No entanto, o que há na operação do filme que leva o espectador a crer que seja realmente fruto de um processo colaborativo? É certo que estão ali os planos filmados pelas próprias crianças. Elas filmam relatos feitos em frente à câmera sobre os acontecimentos cotidianos (como se fossem pequenos filmes diários) ou takes com passeios pelas ruas (em que muitas vezes, a grande diversão é descobrir o efeito de um zoom). A beleza dos planos criados pelos estudantes paira justamente na câmera que treme, na voz que titubeia, na incerteza do que filmar ou não. Mas em boa parte do filme, o que vemos é uma câmera controlada, a observar o que acontece entre os estudantes na sala de aula.

Essa câmera sempre atenta que não quer vacilar e que está ali a serviço da captura dos “melhores momentos” de interação entre os estudantes foi guiada por dois diretores de fotografia, Claire Mathon e Raphaël Vandenbussche. Eles fazem parte da equipe formada por Eric Baudelaire, que também contou com a participação da montadora Claire Atherton no processo de escolha de quais imagens caberiam ou não para o longa-metragem que se vende para o mundo com a chancela de “filme colaborativo com os estudantes”.

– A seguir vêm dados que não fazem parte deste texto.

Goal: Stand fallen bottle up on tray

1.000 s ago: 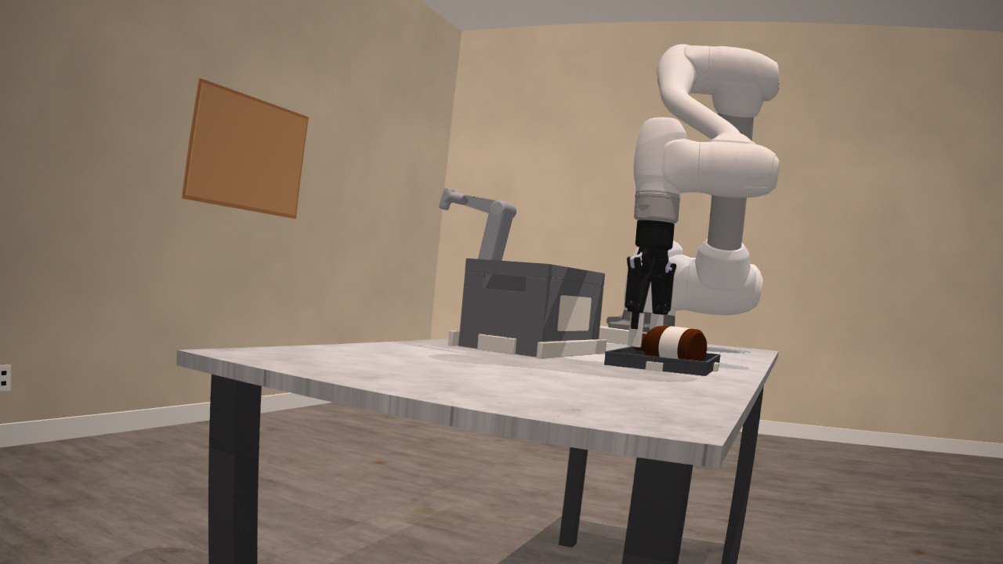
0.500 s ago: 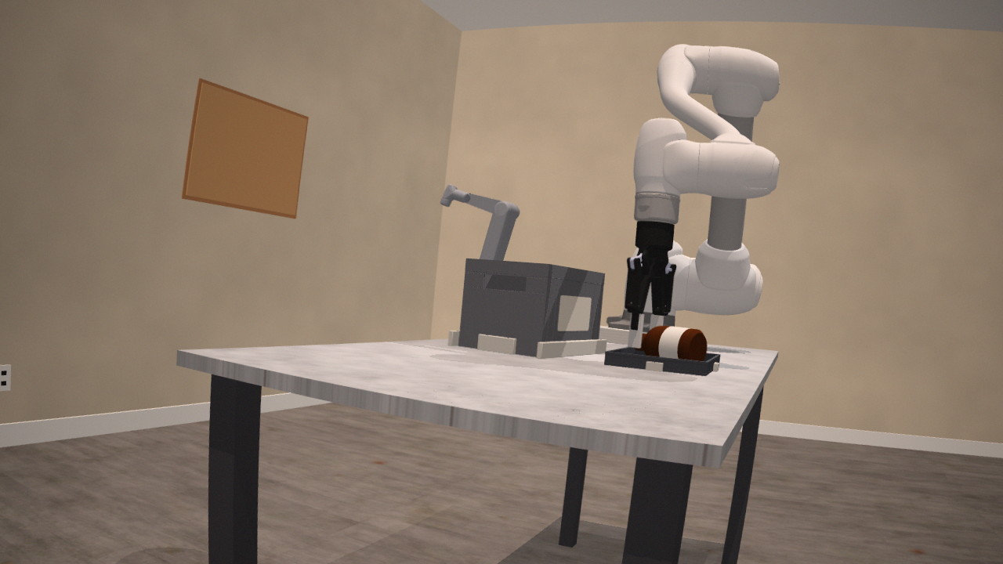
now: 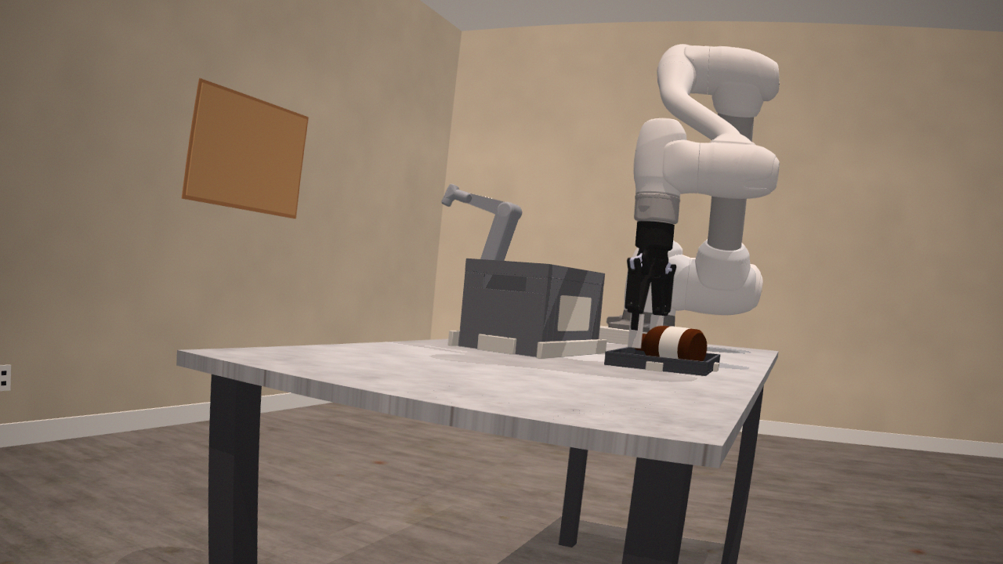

Nestes planos controlados, acompanhamos discussões até bem interessantes entre as crianças. Em determinado momento, elas repercutem sobre os imigrantes na França e se o governo do país é ou não racista. Em outro, elas falam sobre o que pode ser um filme ou o que caracteriza um documentário. Dentro de um debate acalorado sobre a importância do registro do som, um dos estudantes explica para os outros que, se um documentário perde o som, ele se torna dramático ou ficção científica. Na mesma sequência, vemos uma menina bater uma claquete e, no início, o som está sem sincronia com a imagem e, quanto mais a garota bate a claquete, o som começa a se sincronizar. No entanto, a brincadeira de disjunção sonora é proporcionada pela edição controlada de Um filme dramático.

Eric Baudelaire quer fazer com que os espectadores acreditem que seu filme seja colaborativo com as crianças, mas ele também faz questão de assinar sozinho a direção de seu próprio filme. O que se forja na construção de Um filme dramático é a roupagem do “filme fofo com crianças que filmam” e que tem muito pouco ou quase nada de colaboração efetiva dos estudantes no pensamento criativo do longa-metragem. Se Um filme dramático começa justamente com um plano instável de um céu escuro com uma estrela flutuante a ser filmada por uma criança com a câmera na mão que diz ser preciso estabilizar aquela imagem, o gesto de Baudelaire é tornar seu filme estável o suficiente para seu prazer individual como cineasta.